# Civic Matters > Suburban & Other OK Communities > Midwest City/Del City >  Del City planning movie theater for Scott Street and I-40

## DCARS

https://www.mustangpaper.com/2017/08...movie-theater/

I just found this story posted on the Del City Chamber of Commerce Facebook page.  While very exciting, I am a little concerned about being so close (1 mile) from the new Warren Theater to be built near SE 15th and Sooner.  The story shows there will be a new grocery store and four restaurants. I truly hope that it happens and is successful.  The city tore down an apartment complex a few years ago in that spot.  I only live about a mile from there.

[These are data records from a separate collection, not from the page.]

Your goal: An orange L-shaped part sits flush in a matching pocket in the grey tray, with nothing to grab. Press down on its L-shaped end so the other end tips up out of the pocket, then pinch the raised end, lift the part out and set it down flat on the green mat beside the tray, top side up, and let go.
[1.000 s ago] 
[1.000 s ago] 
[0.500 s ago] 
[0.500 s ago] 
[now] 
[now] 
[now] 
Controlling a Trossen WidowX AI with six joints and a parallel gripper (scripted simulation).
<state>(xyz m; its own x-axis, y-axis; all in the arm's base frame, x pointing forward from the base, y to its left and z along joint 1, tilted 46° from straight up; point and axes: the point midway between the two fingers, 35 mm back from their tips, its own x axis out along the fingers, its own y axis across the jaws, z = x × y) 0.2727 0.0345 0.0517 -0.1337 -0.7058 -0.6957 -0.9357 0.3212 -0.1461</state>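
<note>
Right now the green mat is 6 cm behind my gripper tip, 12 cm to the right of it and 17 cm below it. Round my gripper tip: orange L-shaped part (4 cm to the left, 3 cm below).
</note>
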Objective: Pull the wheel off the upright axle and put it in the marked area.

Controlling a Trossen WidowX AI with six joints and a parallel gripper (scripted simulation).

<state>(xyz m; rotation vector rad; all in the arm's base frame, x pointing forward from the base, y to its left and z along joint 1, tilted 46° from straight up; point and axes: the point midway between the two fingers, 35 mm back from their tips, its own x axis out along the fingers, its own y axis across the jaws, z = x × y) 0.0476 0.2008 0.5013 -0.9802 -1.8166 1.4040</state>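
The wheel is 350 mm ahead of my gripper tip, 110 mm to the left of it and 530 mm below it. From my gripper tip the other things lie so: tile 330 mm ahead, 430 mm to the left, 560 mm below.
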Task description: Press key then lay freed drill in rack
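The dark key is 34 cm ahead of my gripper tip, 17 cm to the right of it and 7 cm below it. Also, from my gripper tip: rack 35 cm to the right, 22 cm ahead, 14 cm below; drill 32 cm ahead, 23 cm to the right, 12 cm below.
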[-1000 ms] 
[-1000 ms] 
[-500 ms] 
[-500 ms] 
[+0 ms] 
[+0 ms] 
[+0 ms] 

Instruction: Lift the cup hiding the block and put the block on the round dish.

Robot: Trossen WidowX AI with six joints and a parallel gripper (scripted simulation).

Here is another story that was posted on the Mayor's Facebook page... http://www.oklahoman.com/article/556...0c60d450fd4a38

----------


## jonny d

I think the thing that is different is the bowling alley/entertainment center aspect. If it is of good quality, those aspects alone will help attract different peopl than the Warren. It is weird that the Mid-Del area went over a decade with no movie screens, and now we will have around 25.

----------


## bombermwc

I saw this too. Same concern regarding the proximity with the new MWC theater (assuming it gets built) and really this one is very close to downtown's theater. I'm glad to see something happening in this area. Fingers crossed that their grocery option isn't just Save a Lot or some crappy thing like that.

----------


## Plutonic Panda

Site plan:



Website link: http://www.huntprop.com/del-city

----------


## DowntownMan

> Site plan:
> 
> 
> 
> Website link: http://www.huntprop.com/del-city


The grocery building seems small like the size of a natural grocers. Which by the way doesn't have a locations in this area so that might be what it is..

----------


## bombermwc

Dare i wish for Sprouts?

----------


## cad_poke

Looking at the site plan, the size and shape of the building are identical to prototypical Aldi.

----------


## DCARS

I looked on our Nextdoor.com web site and saw that it is going to be a Showbiz! Cinemas movie theater.

----------


## Dafonso7

Do you have anything heard from an update?

----------


## bombermwc

There hasn't been any work at all. I suspect that the deal fell through after the plans came out for 15th/Sooner.

----------


## DCARS

I've discovered this development has fallen through and will not be happening.

----------